顾冬生从楼上走下来,来到餐桌边,打算在这几个人当中找个人教韩双枝咒术。会使用咒术,以后遇到麻烦起码有自保的能力。
南山:“二爷你用餐吗?”
顾冬生摇摇头:“不用。”
又道:“韩双枝刚进社,不会咒术,需要有人教他......”
戏九流放下粥,不带一点犹豫,说:“二爷我来!我和新来的熟,我教他,保证教会!”
“叮叮叮~” 电话铃声响起。
南山起身去接电话:“喂?佑宁姐姐!”
对方说了几句后:“好...好的......我知道了!”
顾冬生问道:“什么事?”
南山:“凡间发生了离奇死亡案,佑宁姐姐让我们派个人过去帮她一起调查。”
上次那对听到婴儿啼哭声的夫妻又给佑宁打了电话。
佑宁拿走那幅画后,婴儿啼哭声消失了,他们安心了没几天,小区里又传出了离奇死亡案一事,闹得人心惶惶,就怕下一个遭毒手的是自己。
戏九流当即道:“二爷,我去帮佑宁小姐。”
顾冬生道:“好。这几天我有事要出门一趟,家里的事情就交给你们了。”
二爷要出门?!
戏九流忍住喜悦,低头喝粥,盘算着:二爷不在家,那是不是说,他想怎么happy,就可以怎么happy了?
月恒放下筷子说:“二爷放心吧,有我和南山在,一定看好家。”
衍媚如:“二爷你要去哪儿啊?”
顾冬生:“去凡间了一些私事,我很快就会回来。”
等顾冬生走后,戏九流想起昨晚的事情,小声嘀咕:“我和你们说,二爷和新来的关系不简单。”
霍枭听戏九流突然来了这么一句,问:“何以见得?”
衍媚如:“你是怎么看出来的?”
戏九流:“昨晚,我带着新来的去醉仙楼......”
衍媚如无语道:“戏九流,韩双枝才十八岁,你带他去那儿?!人好好一人品端正的孩子,别和你呆了没几天就天下乌鸦一般黑了。” 去哪儿不好,非去青楼,一定是这货硬拉韩双枝去的。
戏九流反驳道:“我人品怎么不端正了?人,食色,性也!再说了,他要本身就是只黑乌鸦,不和我呆一块他也黑!”
衍媚如嫌弃道:“近朱者赤,近你者黑不溜秋!不过么,我瞧韩双枝是个根正的,一定不会像你一样没节操。”
南山和月恒在一旁深深地点了一个头。
戏九流:“像我有什么不好的?我长这么帅!你才和他相处几天啊就知道他是什么样的人?没准装得一本正经的样子,私底下啥都来呢!有时候,男人表面看着有多纯情,私下就有多放荡!”

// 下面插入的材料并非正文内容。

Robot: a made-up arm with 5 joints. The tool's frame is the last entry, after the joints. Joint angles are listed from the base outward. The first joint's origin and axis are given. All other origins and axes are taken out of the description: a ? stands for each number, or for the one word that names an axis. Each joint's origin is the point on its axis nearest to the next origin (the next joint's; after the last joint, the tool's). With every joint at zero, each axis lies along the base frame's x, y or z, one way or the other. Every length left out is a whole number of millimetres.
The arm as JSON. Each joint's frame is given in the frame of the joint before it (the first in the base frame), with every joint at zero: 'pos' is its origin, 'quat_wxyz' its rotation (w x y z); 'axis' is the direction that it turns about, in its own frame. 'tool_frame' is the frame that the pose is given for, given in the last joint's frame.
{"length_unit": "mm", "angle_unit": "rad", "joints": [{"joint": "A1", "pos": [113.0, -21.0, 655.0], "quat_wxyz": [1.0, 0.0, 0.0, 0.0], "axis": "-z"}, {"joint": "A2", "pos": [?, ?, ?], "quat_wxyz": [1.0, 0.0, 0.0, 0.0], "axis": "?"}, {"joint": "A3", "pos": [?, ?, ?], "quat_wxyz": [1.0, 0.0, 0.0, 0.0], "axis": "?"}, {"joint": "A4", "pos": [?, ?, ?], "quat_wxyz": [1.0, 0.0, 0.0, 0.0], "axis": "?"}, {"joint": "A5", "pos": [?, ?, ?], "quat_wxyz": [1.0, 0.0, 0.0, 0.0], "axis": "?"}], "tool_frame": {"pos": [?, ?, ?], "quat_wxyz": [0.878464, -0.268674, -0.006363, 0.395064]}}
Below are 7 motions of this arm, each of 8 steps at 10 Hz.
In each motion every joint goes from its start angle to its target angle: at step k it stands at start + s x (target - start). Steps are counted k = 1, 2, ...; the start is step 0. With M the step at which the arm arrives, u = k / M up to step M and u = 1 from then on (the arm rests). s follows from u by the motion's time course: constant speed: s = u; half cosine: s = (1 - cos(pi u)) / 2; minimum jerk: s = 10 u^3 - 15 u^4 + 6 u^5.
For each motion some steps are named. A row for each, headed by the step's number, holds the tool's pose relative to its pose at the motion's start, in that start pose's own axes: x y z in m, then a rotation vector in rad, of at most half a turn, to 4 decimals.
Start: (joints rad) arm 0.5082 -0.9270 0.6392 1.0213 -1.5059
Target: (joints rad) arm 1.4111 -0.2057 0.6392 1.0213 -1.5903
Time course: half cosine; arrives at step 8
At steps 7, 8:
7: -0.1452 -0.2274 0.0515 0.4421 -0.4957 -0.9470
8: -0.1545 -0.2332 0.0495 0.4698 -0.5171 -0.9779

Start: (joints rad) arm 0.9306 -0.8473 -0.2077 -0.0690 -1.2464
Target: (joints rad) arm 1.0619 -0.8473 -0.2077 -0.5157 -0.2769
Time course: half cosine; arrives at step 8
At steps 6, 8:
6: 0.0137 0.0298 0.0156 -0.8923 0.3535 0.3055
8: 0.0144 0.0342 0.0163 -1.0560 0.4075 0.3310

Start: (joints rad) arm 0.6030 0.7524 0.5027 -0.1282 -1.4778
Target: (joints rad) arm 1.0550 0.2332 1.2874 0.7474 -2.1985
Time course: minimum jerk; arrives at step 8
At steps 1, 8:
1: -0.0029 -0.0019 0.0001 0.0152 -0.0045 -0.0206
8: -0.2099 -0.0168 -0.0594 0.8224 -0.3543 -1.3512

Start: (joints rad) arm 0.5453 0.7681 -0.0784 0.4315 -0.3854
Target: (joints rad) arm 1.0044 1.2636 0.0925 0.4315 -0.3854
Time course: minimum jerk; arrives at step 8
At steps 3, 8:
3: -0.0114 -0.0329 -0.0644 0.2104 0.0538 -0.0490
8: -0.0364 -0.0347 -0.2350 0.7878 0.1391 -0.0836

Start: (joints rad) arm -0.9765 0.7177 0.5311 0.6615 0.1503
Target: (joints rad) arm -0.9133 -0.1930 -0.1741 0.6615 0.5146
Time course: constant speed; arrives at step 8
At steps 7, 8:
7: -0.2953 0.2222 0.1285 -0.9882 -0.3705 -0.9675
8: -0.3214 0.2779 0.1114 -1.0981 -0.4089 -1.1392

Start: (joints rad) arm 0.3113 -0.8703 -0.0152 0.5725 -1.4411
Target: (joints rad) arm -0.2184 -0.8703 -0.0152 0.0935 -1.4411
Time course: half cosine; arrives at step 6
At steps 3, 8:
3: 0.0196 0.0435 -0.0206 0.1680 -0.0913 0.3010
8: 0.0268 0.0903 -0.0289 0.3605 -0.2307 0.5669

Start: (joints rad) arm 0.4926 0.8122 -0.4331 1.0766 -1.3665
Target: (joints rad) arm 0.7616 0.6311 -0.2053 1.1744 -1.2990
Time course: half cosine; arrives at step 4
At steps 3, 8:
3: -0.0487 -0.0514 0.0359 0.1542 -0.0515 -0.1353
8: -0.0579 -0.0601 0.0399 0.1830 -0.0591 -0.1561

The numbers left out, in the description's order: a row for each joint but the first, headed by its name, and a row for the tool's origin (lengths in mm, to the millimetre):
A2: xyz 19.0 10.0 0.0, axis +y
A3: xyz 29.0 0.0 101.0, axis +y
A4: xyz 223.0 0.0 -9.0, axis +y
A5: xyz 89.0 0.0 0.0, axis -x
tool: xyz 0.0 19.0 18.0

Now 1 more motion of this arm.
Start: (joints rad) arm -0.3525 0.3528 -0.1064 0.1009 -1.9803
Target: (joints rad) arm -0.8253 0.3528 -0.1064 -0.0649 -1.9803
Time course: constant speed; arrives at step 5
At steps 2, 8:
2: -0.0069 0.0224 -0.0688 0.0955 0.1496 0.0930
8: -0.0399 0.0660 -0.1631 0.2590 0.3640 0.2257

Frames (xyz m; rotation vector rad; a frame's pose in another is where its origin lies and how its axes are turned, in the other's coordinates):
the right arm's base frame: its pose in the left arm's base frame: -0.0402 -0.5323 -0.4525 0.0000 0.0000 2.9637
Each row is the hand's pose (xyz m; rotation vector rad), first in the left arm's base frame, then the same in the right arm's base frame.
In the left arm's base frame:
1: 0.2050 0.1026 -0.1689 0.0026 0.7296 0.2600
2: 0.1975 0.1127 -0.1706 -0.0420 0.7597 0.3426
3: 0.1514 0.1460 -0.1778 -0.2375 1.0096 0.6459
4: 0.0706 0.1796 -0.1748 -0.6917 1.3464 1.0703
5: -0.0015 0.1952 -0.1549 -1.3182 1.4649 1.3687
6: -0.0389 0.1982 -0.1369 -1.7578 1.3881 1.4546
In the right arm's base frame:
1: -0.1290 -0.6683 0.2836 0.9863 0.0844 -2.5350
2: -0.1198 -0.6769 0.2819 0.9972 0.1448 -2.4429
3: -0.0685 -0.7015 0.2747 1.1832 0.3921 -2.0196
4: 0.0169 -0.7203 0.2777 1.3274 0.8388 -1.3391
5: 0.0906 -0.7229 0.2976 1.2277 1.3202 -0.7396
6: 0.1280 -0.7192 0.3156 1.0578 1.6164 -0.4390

衍媚如:“你当老娘这些年白活的?男人什么样,我看一眼就知道。”
戏九流打趣起来,说:“哦,是吗?也不知道是谁网恋遇到杀猪盘被骗几百万~”
衍媚如脸一黑,这是她的人生耻辱。
“别说了!”
戏九流对南山月恒说道:“千年的狐狸也玩不过诈骗团队,由此可见,网恋交友需谨慎!钱,只有在自己的口袋里,才是安全的!你们两个,学着点,可别像媚大姐一样。”
衍媚如无言以对,无法反驳。
“......”呵呵呵。
霍枭:“你继续说,二爷对韩双枝怎么不一般?你是怎么看出来?”
戏九流言归正传,看着他们,说:“昨晚,我的这只手,搂了一下韩双枝的肩膀,你猜怎么着?就这么轻轻搂了一下,二爷就一直盯着我这只手。”
霍枭抽了一张纸擦拭嘴,这能证明什么?
“会不会是你想多了。”
戏九流好歹算半个情场老手,虽然他谈的恋爱没有哪个是超过三个月的,最后都以戴绿帽告终,但恋爱次数七七八八加起来也有上百个,只有数量没有质量,算半个,这半个也足够他看出些东西来了。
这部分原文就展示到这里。